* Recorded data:
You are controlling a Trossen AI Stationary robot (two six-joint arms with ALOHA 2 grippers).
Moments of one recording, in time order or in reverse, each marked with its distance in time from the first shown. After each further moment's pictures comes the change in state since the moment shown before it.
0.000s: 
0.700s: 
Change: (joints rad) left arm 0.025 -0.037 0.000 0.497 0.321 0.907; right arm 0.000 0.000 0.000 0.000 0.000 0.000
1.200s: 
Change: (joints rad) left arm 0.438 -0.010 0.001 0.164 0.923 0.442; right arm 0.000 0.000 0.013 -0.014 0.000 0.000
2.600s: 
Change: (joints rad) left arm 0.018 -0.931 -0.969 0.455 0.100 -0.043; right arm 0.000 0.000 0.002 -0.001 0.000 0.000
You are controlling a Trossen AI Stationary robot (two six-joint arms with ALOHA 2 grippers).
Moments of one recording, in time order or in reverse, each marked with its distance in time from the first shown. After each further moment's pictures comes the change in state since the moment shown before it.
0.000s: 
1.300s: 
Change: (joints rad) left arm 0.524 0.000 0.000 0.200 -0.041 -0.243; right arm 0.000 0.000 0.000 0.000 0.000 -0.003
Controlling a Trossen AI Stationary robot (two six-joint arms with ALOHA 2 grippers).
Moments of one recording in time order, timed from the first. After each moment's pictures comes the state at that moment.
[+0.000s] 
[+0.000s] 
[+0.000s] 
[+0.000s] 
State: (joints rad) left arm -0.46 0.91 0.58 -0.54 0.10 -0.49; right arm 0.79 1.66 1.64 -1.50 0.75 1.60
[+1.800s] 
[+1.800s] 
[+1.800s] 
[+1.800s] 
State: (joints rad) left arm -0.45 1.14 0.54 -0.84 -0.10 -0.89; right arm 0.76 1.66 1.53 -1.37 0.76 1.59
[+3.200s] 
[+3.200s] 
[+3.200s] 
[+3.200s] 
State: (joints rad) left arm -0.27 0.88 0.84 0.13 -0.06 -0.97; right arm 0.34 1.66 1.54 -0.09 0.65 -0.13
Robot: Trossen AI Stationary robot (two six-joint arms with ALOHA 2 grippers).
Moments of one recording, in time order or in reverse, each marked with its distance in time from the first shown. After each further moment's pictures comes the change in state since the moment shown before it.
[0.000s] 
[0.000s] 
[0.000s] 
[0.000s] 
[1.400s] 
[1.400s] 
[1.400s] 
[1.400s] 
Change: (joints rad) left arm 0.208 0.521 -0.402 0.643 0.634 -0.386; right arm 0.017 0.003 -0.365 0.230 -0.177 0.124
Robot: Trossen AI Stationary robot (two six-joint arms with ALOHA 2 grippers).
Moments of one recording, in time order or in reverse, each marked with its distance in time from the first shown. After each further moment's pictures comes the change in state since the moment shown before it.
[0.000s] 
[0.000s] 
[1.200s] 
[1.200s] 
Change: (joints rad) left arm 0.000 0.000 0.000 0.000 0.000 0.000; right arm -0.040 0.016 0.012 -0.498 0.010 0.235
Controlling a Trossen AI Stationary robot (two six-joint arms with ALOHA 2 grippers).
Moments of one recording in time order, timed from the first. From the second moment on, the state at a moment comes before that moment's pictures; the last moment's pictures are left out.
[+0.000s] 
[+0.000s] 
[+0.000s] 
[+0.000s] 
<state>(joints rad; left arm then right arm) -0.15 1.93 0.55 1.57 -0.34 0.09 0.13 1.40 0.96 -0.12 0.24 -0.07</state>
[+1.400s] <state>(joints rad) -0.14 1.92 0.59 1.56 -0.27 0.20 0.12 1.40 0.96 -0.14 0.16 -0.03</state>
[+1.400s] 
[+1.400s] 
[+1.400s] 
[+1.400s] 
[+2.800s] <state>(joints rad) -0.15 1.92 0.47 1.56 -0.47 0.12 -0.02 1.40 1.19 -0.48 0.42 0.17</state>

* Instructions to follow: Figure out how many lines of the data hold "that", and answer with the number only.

* Solution for this problem: 2